** Opening DATA TO USE block **

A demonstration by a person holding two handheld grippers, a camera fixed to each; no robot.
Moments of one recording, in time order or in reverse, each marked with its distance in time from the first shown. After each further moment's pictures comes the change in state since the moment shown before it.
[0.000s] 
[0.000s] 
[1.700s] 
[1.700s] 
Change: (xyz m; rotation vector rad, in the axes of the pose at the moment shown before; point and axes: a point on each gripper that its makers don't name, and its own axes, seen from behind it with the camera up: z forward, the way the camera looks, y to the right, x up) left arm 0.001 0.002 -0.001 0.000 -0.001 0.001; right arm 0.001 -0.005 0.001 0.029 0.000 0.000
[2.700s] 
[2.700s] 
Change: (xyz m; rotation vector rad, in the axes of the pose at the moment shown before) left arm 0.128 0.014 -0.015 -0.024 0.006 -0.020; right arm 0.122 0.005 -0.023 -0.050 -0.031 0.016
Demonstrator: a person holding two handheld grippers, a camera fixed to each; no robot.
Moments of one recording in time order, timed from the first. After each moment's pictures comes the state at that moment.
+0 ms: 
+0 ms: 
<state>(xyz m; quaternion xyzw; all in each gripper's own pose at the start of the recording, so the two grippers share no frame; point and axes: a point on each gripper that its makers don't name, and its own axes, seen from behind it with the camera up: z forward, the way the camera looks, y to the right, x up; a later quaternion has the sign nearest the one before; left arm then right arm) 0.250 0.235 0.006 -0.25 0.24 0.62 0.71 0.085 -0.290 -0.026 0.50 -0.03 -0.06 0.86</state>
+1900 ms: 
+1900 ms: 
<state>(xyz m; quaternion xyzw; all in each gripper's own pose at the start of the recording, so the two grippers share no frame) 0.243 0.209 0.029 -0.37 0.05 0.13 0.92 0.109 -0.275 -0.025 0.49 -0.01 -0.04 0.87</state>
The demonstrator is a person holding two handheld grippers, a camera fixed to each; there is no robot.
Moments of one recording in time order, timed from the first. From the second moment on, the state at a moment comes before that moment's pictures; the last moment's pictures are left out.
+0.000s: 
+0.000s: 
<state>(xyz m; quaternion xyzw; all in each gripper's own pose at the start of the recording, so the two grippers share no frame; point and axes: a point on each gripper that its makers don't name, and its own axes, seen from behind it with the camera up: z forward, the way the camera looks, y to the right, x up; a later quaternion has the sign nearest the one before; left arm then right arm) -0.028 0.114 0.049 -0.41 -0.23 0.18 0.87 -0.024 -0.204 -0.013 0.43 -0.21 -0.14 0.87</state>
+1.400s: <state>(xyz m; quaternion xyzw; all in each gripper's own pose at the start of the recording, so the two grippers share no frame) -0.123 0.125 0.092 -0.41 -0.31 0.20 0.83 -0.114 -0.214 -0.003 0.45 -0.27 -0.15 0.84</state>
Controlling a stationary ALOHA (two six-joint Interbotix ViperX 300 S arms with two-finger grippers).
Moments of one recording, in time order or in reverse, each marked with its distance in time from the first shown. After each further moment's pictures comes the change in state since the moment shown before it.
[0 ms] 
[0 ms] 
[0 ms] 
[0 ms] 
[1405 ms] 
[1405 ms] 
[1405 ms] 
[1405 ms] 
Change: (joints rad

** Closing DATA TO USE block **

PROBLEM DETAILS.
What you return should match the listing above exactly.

YOUR RESPONSE.
A demonstration by a person holding two handheld grippers, a camera fixed to each; no robot.
Moments of one recording, in time order or in reverse, each marked with its distance in time from the first shown. After each further moment's pictures comes the change in state since the moment shown before it.
[0.000s] 
[0.000s] 
[1.700s] 
[1.700s] 
Change: (xyz m; rotation vector rad, in the axes of the pose at the moment shown before; point and axes: a point on each gripper that its makers don't name, and its own axes, seen from behind it with the camera up: z forward, the way the camera looks, y to the right, x up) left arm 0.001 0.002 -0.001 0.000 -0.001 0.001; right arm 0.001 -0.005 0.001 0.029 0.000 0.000
[2.700s] 
[2.700s] 
Change: (xyz m; rotation vector rad, in the axes of the pose at the moment shown before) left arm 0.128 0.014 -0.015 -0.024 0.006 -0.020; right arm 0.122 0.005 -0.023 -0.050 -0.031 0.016
Demonstrator: a person holding two handheld grippers, a camera fixed to each; no robot.
Moments of one recording in time order, timed from the first. After each moment's pictures comes the state at that moment.
+0 ms: 
+0 ms: 
<state>(xyz m; quaternion xyzw; all in each gripper's own pose at the start of the recording, so the two grippers share no frame; point and axes: a point on each gripper that its makers don't name, and its own axes, seen from behind it with the camera up: z forward, the way the camera looks, y to the right, x up; a later quaternion has the sign nearest the one before; left arm then right arm) 0.250 0.235 0.006 -0.25 0.24 0.62 0.71 0.085 -0.290 -0.026 0.50 -0.03 -0.06 0.86</state>
+1900 ms: 
+1900 ms: 
<state>(xyz m; quaternion xyzw; all in each gripper's own pose at the start of the recording, so the two grippers share no frame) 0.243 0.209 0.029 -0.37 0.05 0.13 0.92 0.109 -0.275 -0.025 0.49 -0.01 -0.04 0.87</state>
The demonstrator is a person holding two handheld grippers, a camera fixed to each; there is no robot.
Moments of one recording in time order, timed from the first. From the second moment on, the state at a moment comes before that moment's pictures; the last moment's pictures are left out.
+0.000s: 
+0.000s: 
<state>(xyz m; quaternion xyzw; all in each gripper's own pose at the start of the recording, so the two grippers share no frame; point and axes: a point on each gripper that its makers don't name, and its own axes, seen from behind it with the camera up: z forward, the way the camera looks, y to the right, x up; a later quaternion has the sign nearest the one before; left arm then right arm) -0.028 0.114 0.049 -0.41 -0.23 0.18 0.87 -0.024 -0.204 -0.013 0.43 -0.21 -0.14 0.87</state>
+1.400s: <state>(xyz m; quaternion xyzw; all in each gripper's own pose at the start of the recording, so the two grippers share no frame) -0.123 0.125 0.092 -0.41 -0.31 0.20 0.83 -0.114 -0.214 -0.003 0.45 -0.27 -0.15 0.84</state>
Controlling a stationary ALOHA (two six-joint Interbotix ViperX 300 S arms with two-finger grippers).
Moments of one recording, in time order or in reverse, each marked with its distance in time from the first shown. After each further moment's pictures comes the change in state since the moment shown before it.
[0 ms] 
[0 ms] 
[0 ms] 
[0 ms] 
[1405 ms] 
[1405 ms] 
[1405 ms] 
[1405 ms] 
Change: (joints rad

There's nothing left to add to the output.